(Data excerpts)
<<<<
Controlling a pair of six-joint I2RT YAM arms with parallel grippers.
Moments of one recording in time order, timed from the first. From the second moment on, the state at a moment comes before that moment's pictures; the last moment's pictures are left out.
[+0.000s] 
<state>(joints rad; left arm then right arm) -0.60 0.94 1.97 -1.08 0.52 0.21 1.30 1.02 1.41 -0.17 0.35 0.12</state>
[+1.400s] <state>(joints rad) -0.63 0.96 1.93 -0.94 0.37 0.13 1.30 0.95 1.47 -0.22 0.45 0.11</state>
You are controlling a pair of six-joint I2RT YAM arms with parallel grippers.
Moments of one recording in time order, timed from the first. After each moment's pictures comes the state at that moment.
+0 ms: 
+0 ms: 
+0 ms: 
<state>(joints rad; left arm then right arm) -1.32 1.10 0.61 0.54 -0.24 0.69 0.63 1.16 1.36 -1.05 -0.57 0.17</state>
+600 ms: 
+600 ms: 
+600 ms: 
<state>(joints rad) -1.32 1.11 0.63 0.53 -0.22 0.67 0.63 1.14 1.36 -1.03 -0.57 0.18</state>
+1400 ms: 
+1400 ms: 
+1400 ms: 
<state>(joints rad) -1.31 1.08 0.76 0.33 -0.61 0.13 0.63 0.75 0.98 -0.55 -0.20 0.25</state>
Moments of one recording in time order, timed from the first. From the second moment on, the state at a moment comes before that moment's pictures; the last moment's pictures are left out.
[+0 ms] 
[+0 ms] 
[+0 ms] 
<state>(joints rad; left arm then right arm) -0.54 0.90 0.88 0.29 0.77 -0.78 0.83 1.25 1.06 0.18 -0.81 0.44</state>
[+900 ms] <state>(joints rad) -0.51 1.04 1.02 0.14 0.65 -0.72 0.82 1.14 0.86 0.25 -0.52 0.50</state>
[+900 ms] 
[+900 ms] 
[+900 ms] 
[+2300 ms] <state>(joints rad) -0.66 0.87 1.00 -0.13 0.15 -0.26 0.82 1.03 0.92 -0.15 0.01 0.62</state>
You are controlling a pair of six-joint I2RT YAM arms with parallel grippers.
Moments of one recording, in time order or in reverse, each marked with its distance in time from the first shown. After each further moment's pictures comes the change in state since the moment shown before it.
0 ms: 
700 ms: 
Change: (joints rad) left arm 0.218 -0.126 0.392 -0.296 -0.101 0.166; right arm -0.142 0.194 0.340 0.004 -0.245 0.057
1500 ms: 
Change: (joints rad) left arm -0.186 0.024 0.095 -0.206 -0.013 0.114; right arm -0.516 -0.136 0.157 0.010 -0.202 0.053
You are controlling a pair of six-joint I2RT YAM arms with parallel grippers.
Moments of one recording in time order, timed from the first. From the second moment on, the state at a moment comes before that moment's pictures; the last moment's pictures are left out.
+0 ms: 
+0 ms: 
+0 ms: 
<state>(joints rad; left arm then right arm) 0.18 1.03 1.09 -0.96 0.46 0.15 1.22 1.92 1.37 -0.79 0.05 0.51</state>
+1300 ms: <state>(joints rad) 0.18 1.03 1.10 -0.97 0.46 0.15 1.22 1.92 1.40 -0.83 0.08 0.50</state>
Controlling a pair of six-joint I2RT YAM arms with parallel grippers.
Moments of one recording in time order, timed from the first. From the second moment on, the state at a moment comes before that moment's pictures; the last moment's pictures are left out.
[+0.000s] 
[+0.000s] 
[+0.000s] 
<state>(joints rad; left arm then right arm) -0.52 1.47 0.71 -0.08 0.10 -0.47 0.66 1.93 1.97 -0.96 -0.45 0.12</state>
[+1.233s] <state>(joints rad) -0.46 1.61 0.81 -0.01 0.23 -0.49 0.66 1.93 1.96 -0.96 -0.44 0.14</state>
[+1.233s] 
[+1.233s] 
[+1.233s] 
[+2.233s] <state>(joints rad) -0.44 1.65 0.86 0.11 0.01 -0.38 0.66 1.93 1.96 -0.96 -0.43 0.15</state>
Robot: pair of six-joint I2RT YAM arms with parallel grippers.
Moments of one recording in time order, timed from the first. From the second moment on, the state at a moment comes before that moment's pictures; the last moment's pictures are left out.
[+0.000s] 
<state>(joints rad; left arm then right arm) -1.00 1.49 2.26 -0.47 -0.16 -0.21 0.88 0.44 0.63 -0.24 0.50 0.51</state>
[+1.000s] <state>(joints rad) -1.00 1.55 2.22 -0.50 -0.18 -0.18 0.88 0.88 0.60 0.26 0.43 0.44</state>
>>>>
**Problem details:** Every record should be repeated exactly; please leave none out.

**Response area:**
Controlling a pair of six-joint I2RT YAM arms with parallel grippers.
Moments of one recording in time order, timed from the first. From the second moment on, the state at a moment comes before that moment's pictures; the last moment's pictures are left out.
[+0.000s] 
<state>(joints rad; left arm then right arm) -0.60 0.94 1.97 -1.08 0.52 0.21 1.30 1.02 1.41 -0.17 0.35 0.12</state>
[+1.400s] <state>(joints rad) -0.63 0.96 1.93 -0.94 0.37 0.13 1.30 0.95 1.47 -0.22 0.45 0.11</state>
You are controlling a pair of six-joint I2RT YAM arms with parallel grippers.
Moments of one recording in time order, timed from the first. After each moment's pictures comes the state at that moment.
+0 ms: 
+0 ms: 
+0 ms: 
<state>(joints rad; left arm then right arm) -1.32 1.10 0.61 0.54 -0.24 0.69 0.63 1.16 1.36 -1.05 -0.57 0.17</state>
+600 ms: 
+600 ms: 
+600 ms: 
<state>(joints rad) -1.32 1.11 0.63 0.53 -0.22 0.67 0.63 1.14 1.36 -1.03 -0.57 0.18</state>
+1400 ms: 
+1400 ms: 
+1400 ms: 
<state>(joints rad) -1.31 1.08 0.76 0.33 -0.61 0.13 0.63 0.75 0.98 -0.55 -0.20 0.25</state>
Moments of one recording in time order, timed from the first. From the second moment on, the state at a moment comes before that moment's pictures; the last moment's pictures are left out.
[+0 ms] 
[+0 ms] 
[+0 ms] 
<state>(joints rad; left arm then right arm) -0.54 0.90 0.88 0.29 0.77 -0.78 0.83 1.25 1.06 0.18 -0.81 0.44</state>
[+900 ms] <state>(joints rad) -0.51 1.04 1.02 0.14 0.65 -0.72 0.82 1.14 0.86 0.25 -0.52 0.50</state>
[+900 ms] 
[+900 ms] 
[+900 ms] 
[+2300 ms] <state>(joints rad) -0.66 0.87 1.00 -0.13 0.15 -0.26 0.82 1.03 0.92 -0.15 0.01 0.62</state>
You are controlling a pair of six-joint I2RT YAM arms with parallel grippers.
Moments of one recording, in time order or in reverse, each marked with its distance in time from the first shown. After each further moment's pictures comes the change in state since the moment shown before it.
0 ms: 
700 ms: 
Change: (joints rad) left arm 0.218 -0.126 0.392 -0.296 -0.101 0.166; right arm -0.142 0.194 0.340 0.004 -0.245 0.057
1500 ms: 
Change: (joints rad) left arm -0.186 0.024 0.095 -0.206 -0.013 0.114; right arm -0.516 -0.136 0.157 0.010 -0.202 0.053
You are controlling a pair of six-joint I2RT YAM arms with parallel grippers.
Moments of one recording in time order, timed from the first. From the second moment on, the state at a moment comes before that moment's pictures; the last moment's pictures are left out.
+0 ms: 
+0 ms: 
+0 ms: 
<state>(joints rad; left arm then right arm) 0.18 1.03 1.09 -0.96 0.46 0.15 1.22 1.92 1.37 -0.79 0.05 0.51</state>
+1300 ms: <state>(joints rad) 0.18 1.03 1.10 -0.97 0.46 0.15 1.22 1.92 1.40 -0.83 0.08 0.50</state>
Controlling a pair of six-joint I2RT YAM arms with parallel grippers.
Moments of one recording in time order, timed from the first. From the second moment on, the state at a moment comes before that moment's pictures; the last moment's pictures are left out.
[+0.000s] 
[+0.000s] 
[+0.000s] 
<state>(joints rad; left arm then right arm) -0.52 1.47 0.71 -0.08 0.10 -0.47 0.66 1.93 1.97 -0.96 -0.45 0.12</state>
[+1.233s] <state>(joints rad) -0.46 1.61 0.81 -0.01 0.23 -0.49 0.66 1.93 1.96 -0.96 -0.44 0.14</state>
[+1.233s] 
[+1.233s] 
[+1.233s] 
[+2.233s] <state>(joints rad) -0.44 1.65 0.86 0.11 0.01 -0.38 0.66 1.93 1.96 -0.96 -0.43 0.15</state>
Robot: pair of six-joint I2RT YAM arms with parallel grippers.
Moments of one recording in time order, timed from the first. From the second moment on, the state at a moment comes before that moment's pictures; the last moment's pictures are left out.
[+0.000s] 
<state>(joints rad; left arm then right arm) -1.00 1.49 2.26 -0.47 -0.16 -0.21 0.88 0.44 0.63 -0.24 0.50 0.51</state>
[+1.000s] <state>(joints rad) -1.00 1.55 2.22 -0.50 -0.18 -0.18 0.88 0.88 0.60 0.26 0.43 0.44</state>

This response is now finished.